● **What you are asked to do**
Drop the images, then output the listing exactly.

★ ★ ★

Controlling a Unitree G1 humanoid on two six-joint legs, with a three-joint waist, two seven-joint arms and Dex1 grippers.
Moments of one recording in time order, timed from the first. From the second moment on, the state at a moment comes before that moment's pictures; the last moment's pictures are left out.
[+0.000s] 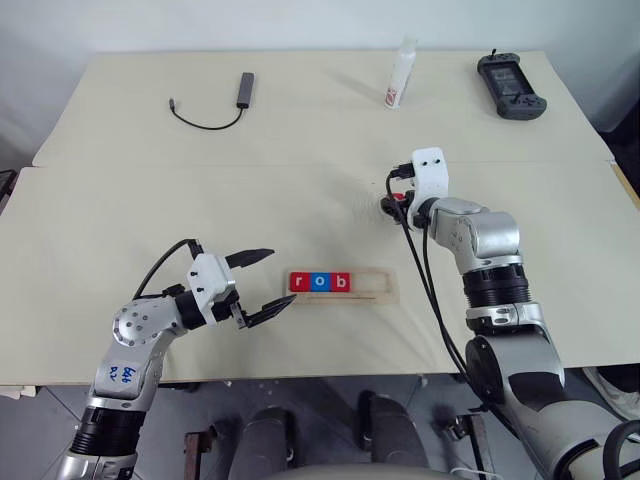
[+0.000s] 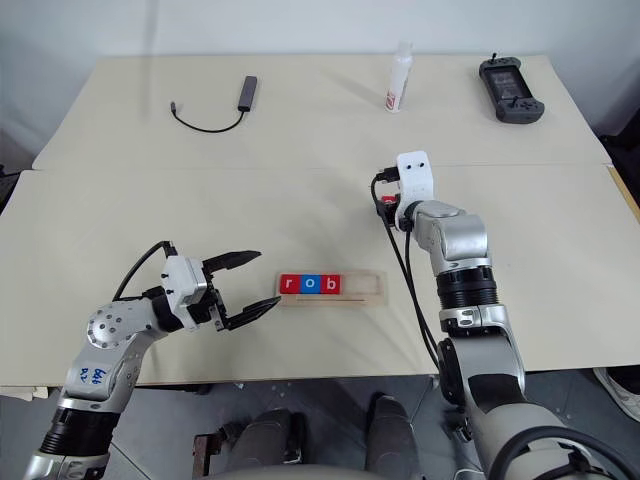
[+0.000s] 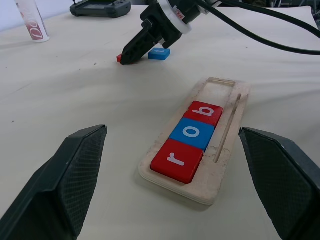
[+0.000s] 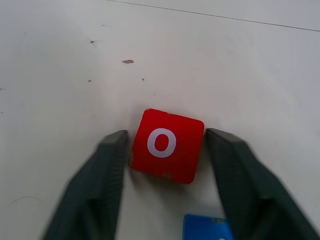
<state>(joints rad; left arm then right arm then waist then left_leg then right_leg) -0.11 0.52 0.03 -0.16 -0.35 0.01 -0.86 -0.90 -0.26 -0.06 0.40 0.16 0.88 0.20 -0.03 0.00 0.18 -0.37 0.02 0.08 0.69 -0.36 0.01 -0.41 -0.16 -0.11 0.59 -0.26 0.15</state>
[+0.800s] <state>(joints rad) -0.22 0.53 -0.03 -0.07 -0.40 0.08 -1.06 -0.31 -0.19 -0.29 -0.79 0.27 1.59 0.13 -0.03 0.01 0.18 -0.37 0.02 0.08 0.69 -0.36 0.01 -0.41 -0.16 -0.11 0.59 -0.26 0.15</state>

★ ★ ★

● **Reply**
Controlling a Unitree G1 humanoid on two six-joint legs, with a three-joint waist, two seven-joint arms and Dex1 grippers.
Moments of one recording in time order, timed from the first. From the second moment on, the state at a moment comes before that moment's pictures; the last moment's pictures are left out.
[+0.000s] 
[+0.000s] 
[+0.000s] 
[+0.000s] 
<state>(joints rad; left arm then right arm then waist then left_leg then right_leg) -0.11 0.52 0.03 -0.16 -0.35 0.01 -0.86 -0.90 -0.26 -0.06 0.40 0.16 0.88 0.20 -0.03 0.00 0.18 -0.37 0.02 0.08 0.69 -0.36 0.01 -0.41 -0.16 -0.11 0.59 -0.26 0.15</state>
[+0.800s] <state>(joints rad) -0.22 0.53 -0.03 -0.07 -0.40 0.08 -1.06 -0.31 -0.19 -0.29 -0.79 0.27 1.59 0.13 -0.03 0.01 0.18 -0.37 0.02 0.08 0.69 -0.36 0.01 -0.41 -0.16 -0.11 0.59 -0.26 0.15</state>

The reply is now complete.